→ **Work task**
Reproduce the listing below word for word, with no pictures.

→ **Available data**
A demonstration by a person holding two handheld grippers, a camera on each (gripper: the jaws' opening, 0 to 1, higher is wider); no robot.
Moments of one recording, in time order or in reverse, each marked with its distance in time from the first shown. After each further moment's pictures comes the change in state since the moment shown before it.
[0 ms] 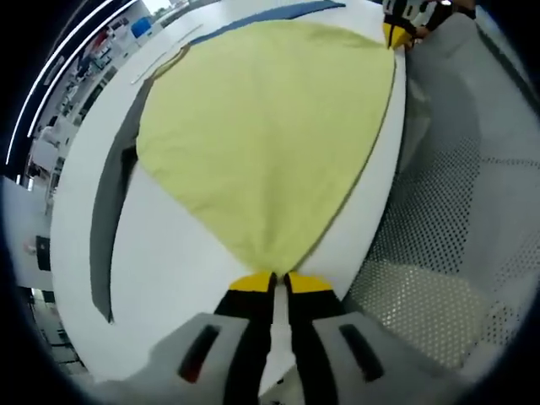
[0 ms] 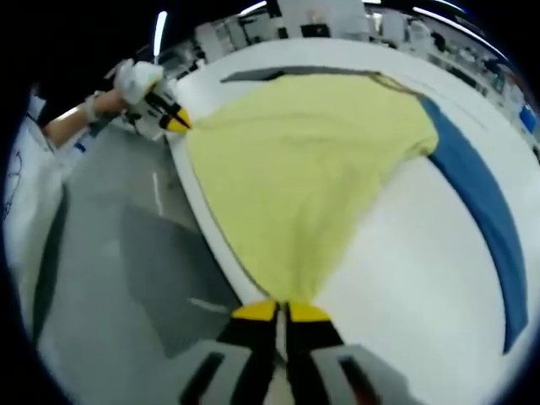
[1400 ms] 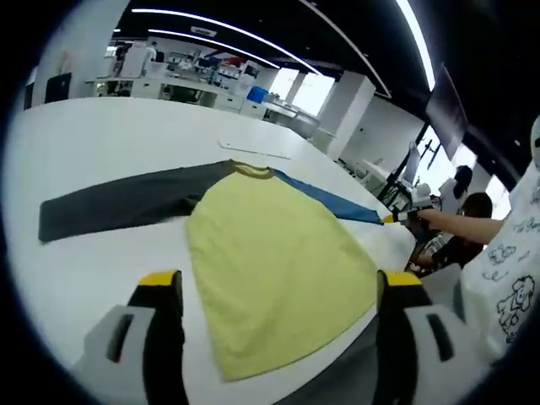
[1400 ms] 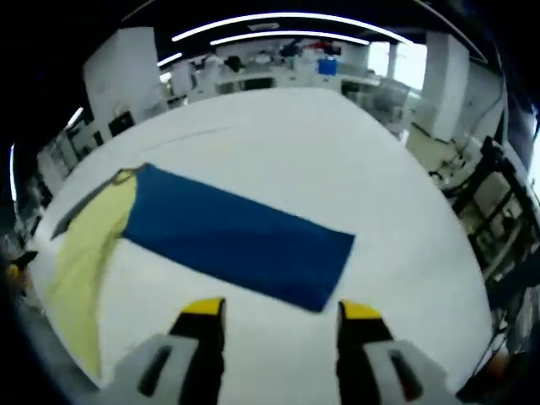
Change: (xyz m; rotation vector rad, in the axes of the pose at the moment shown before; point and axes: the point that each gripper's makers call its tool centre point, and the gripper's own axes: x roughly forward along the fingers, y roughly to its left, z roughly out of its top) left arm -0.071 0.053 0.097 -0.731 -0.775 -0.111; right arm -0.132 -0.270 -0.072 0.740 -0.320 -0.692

→ **Output for this task**
A demonstration by a person holding two handheld grippers, a camera on each (gripper: the jaws' opening, 0 to 1, higher is wider); no robot.
Moments of one recording, in time order or in reverse, each marked with its distance in time from the first shown. After each further moment's pictures comes the change in state since the moment shown before it.
[0 ms] 
[0 ms] 
[1400 ms] 
[1400 ms] 
Change: (xyz m; rotation vector rad, in the axes of the pose at the moment shown before; point and axes: the point that each gripper's makers call its tool centre point, and the gripper's own axes: x roughly forward along the fingers, y roughly to its left, z roughly out of its top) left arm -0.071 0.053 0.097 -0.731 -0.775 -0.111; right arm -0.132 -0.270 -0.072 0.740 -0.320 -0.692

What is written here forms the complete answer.